Anecdotal evidence from neurologists we interviewed as part of this study consistently indicated difficulty hiring neurologists or nurse practitioners with training in neurology. While no estimate of the magnitude of a current national shortfall exists, demand appears to exceed supply as indicated by excessive wait times to see a neurologist, difficulty hiring neurologists, and number of practices no longer accepting new Medicaid beneficiaries.^1,–,5 That is, we would require more neurologists to reduce the waiting times to see a neurologist to 1–2 weeks from the present wait of 1 month.

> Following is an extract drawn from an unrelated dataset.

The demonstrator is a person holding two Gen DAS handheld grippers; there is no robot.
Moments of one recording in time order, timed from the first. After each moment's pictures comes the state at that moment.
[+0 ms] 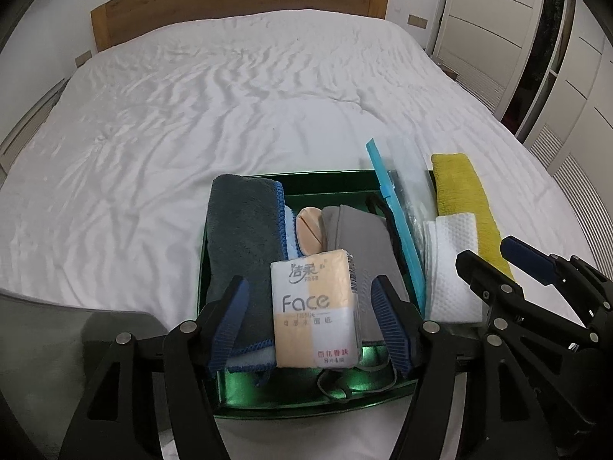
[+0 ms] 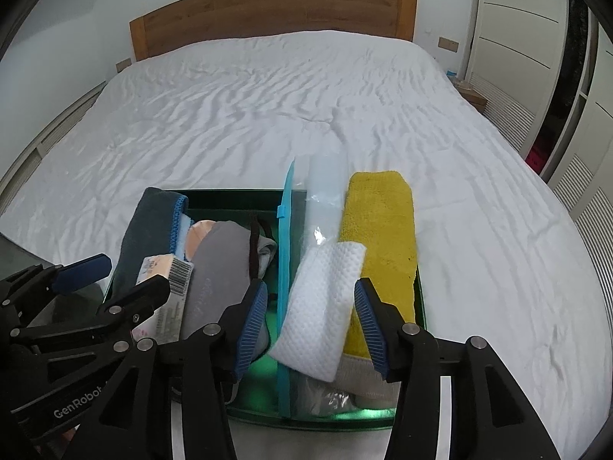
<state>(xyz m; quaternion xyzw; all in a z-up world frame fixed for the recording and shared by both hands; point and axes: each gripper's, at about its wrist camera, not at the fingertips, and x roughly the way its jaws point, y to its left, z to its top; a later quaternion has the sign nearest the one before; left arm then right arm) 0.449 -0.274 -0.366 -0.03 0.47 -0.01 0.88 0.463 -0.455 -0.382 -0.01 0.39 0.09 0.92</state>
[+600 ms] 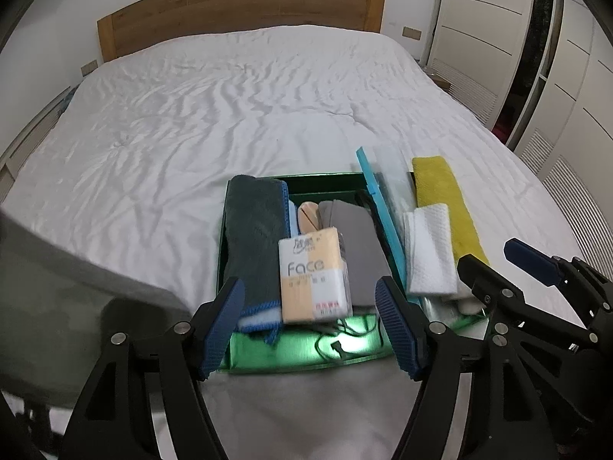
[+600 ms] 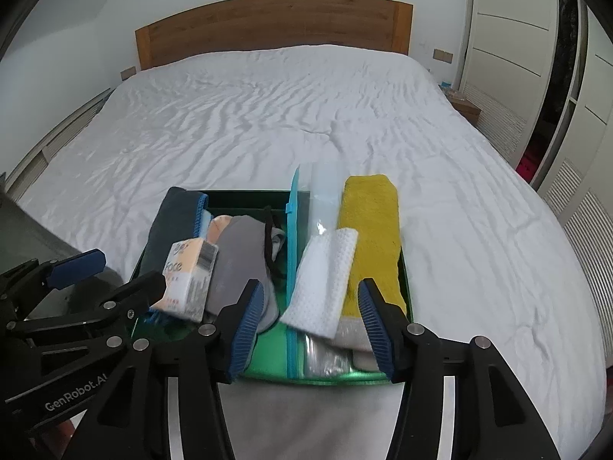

Current national demand for neurologists is difficult to estimate directly, but mathematically demand equals current supply plus (minus) any current shortage (surplus). Current supply can be estimated for 2012. Indicators that a shortfall exists are evident (e.g., abnormally long wait times for appointments) but the magnitude of the shortfall is unknown. If one assumed that national supply and demand were in equilibrium in 2012 (i.e., no shortfall), then comparison of current supply to estimated case-mix adjusted demand in each state would suggest that in 12 states supply exceeds demand, in 3 states (Michigan, Ohio, and Florida) supply and demand are in equilibrium, and in 35 states supply is below demand. Approximately 62% of the nation's population lives in a state where supply is below that required to provide the current national average pattern of care.¹⁶ To bring neurologist supply in these 35 states up to a level sufficient to provide the level of care afforded to the population in Michigan, Ohio, and Florida would take an additional 1,634 neurologists (or approximately 10% more neurologists than current supply). However, even among the 12 states where supply exceeds the level needed to provide the current national average level of care, there are indications of challenges hiring new neurologists. Massachusetts has double the ratio of neurologists per population as the national average, and a 2010 Physician Workforce Study sponsored by the Massachusetts Medical Society indicates the state has a severe shortage of neurologists.²³ Any such shortage in a state with the highest number of neurologists per capita might be explained by the large number of neurologists at nationally recognized academic medical centers in Massachusetts who draw patients from throughout the region. Still, the findings for Massachusetts reiterate that current national supply is insufficient to meet demand. The above findings suggest the nation could readily use an additional 10% adult neurologists, and based on average wait time the current shortfall of child neurologists is substantially greater. For modeling purposes, we assume a 10% shortfall of adult neurologists and a 20% shortfall of child neurologists.